Friday, July 22, 2016

PreCalculus in 2016-2017

In the earlier parts of the summer vacation there was a bit of discussion on Twitter about the topics typically covered in precalculus. For our course, use the 8th edition PreCalculus textbook by Demana, Waits, Foley, and Kennedy.  You can find a list of the topics by chapter here.  This may seem rambling, stick with me.  

The first semester of our course covers chapters 1 through 3.  This primarily means we discuss the analysis of various types of functions including linear, quadratic, cubic & other polynomials, rationals, logarithms and exponentials.  In our study, we talk about the basic concepts related to these functions: domain, range, continuity, extrema, symmetry, intercepts, etc and then examine how these change (or don't change) when various transformations are applied.  These chapters also include some great opportunities for applications of the functions including vertical free fall problems and finance problems.  

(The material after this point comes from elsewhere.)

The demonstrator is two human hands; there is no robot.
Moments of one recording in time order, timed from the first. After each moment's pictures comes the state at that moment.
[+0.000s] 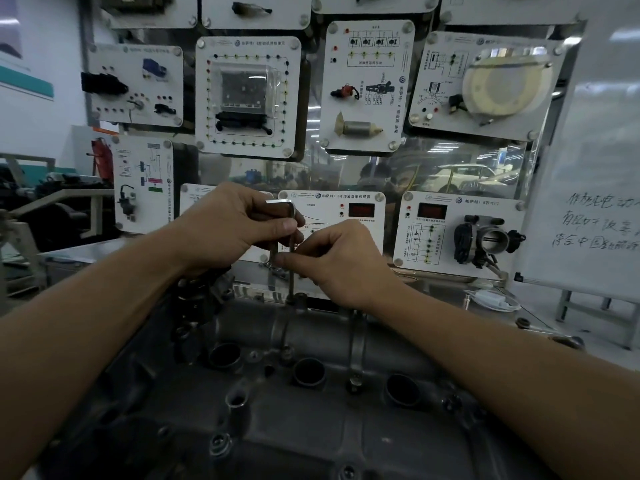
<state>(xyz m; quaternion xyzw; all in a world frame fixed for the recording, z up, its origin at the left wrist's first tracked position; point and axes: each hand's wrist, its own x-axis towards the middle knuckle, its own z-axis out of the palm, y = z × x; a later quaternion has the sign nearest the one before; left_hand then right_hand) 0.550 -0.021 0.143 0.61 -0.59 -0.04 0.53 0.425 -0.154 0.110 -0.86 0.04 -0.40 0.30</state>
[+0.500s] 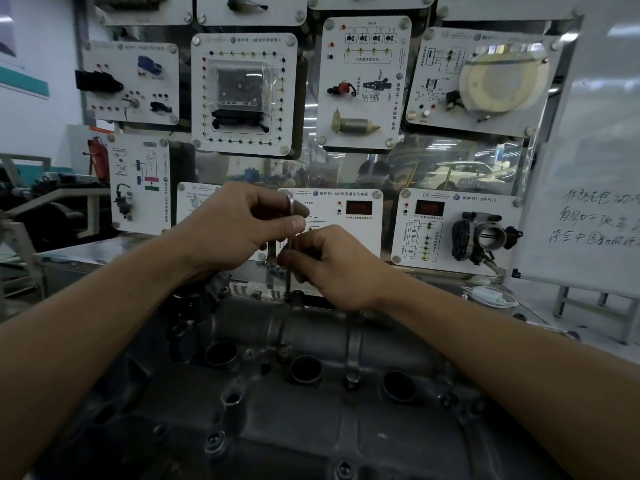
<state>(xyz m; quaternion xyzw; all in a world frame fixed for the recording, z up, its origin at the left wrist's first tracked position) 0.542 -0.029 0.140 0.62 -0.58 0.00 0.53 0.421 -0.154 0.117 -0.92 0.02 -0.29 0.24</state>
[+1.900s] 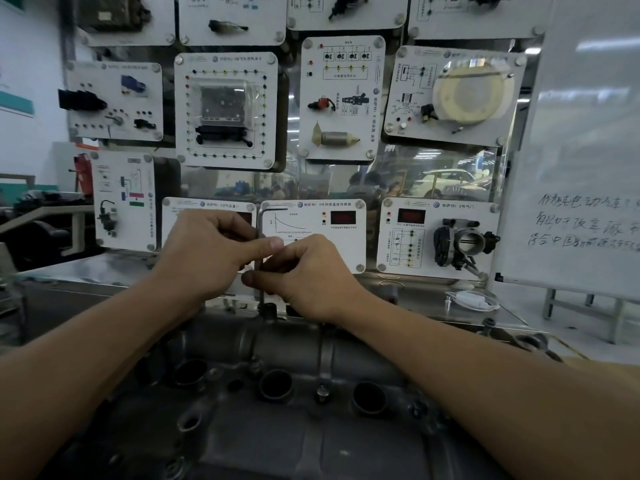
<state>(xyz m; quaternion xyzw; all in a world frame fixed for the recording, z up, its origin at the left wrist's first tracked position) 0.518 -0.031 0.124 0.64 -0.43 0.06 0.63 0.422 -0.150 0.104 -0.86 0.03 -0.37 0.34</state>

Our study of trigonometry begins upon finishing chapter 3.  This past year that fell about 2 weeks before Christmas break.  Typically we cover the functions, their inverses and the associated identities most of the second semester.  This means our year typically ends at the end of chapter 5.

Goal for this year...
Our algebra 2 teacher did an AMAZING job last year of digging more deeply into functions.  I expect this will speed our study this year.  My goal for the upcoming year is to finish at least chapters 1-4 in first semester and start with trig identities in second semester. 

My questions...
Am I expecting too much to cover that much material in first semester?
Calculus teachers:  Should I follow the order of the book - Vectors (Ch 6), Matrices (Ch 7), Conics (Ch 8), etc - or are there certain chapters that I should DEFINITELY cover to best prepare my students for calculus?

1 comment:

  1. For Calculus, if you can cover chapter 6 through an introduction to polar coordinates, then Sequences and Series your students will be able to destroy the AP exam next year or will have many more examples in their heads if they take calculus in college.